> **TASK STATEMENT**
Set down the material again. Keep every line exactly as it is.

====

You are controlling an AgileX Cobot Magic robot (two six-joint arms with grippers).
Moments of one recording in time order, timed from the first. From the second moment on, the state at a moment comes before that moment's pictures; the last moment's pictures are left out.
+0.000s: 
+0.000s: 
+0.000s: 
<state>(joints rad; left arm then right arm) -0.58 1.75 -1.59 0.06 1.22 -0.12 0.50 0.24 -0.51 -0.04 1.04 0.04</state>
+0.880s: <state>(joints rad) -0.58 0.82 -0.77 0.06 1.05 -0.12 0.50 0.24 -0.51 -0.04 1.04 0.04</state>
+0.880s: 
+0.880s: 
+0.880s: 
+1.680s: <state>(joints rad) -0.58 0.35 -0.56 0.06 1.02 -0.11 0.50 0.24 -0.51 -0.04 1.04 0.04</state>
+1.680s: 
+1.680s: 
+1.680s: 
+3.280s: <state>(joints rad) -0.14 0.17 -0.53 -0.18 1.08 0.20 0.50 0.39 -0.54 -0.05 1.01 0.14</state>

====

> **COMPLETED TASK**
You are controlling an AgileX Cobot Magic robot (two six-joint arms with grippers).
Moments of one recording in time order, timed from the first. From the second moment on, the state at a moment comes before that moment's pictures; the last moment's pictures are left out.
+0.000s: 
+0.000s: 
+0.000s: 
<state>(joints rad; left arm then right arm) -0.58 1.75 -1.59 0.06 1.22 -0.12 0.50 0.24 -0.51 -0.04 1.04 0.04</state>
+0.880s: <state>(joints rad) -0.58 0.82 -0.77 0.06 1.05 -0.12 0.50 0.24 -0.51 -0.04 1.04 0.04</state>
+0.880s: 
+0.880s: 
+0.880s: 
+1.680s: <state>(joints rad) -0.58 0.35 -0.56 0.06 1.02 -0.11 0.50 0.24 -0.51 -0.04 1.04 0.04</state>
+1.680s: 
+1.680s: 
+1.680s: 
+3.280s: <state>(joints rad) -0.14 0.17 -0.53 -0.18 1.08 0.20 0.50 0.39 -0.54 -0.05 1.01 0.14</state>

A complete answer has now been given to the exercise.